_Source material_.
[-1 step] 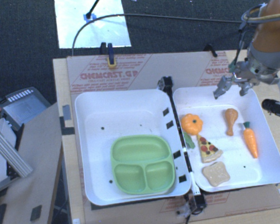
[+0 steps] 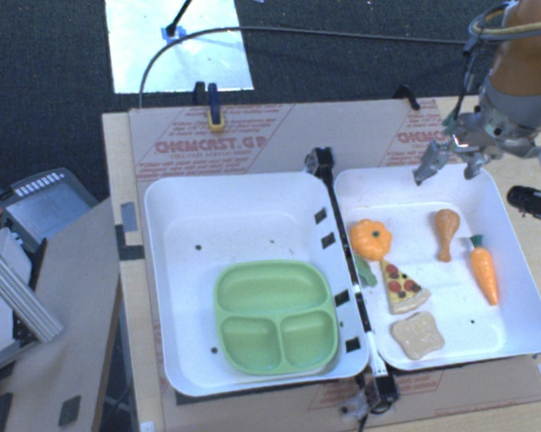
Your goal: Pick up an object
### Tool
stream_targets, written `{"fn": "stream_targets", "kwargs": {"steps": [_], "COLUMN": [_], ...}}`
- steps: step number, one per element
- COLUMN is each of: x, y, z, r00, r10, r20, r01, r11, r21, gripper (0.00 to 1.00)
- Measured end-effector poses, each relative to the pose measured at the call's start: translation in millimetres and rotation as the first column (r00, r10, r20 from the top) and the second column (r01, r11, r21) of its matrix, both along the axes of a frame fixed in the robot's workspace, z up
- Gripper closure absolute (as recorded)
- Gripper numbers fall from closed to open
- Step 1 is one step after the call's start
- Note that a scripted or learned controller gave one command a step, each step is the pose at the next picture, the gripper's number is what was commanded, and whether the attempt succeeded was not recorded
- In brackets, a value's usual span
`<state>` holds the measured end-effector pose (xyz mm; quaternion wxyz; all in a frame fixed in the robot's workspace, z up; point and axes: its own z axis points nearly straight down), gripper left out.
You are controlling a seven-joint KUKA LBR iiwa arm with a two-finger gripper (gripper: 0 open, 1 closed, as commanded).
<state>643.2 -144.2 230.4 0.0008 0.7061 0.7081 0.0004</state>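
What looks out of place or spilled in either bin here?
Nothing stands out. The green plate sits flat in the left bin; the toy foods lie apart in the right bin. The claw hangs open above.

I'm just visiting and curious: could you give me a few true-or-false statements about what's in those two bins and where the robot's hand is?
1. The green tray lies in the left bin. True.
2. The carrot lies in the left bin. False: it lies in the right bin, near its right wall.
3. The gripper, fingers open, holds nothing. True.
4. The pizza slice rests on the green tray. False: it lies in the right bin, between the pumpkin and the toast.
5. The drumstick lies beside the carrot. True.
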Motion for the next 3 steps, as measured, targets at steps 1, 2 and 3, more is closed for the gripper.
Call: {"fn": "stream_targets", "kwargs": {"steps": [1,2,3], "x": [-8,-6,-5], "y": [7,13,13], "z": [-52,-113,-146], "r00": [1.000,1.000,1.000], "r10": [-0.001,0.002,0.002], "r20": [-0.003,-0.002,0.000], "r01": [0.001,-0.002,-0.002], "r11": [1.000,1.000,1.000], "r21": [0.001,0.000,0.000], "gripper": [0.00,0.00,0.00]}}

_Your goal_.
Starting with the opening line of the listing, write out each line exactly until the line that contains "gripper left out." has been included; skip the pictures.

_Solution for this problem_.
[-1 step] 
[+0 steps] 
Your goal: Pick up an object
### Tool
stream_targets, written `{"fn": "stream_targets", "kwargs": {"steps": [_], "COLUMN": [_], ...}}`
- steps: step number, one per element
- COLUMN is each of: x, y, z, r00, r10, r20, r01, r11, r21, gripper (0.00 to 1.00)
- Measured end-effector poses, each relative to the pose measured at the call's start: translation in millimetres and rotation as the first column (r00, r10, r20 from the top) and the second column (r01, r11, r21) of its matrix, both along the axes of a frame fixed in the robot's workspace, z up
- Gripper closure absolute (as recorded)
- Gripper numbers fall from closed to open
- Step 1 is one step after the call's start
- Note that a scripted or learned controller gave one command a step, each step is the pose at the next picture, the gripper's number is what was commanded, and whether the attempt succeeded was not recorded
- In brackets, a value's usual span
`<state>` holds the measured end-effector pose (xyz mm; quaternion wxyz; all in a frame fixed in the robot's workspace, z up; point and axes: its own z axis points nearly straight down), gripper left out.

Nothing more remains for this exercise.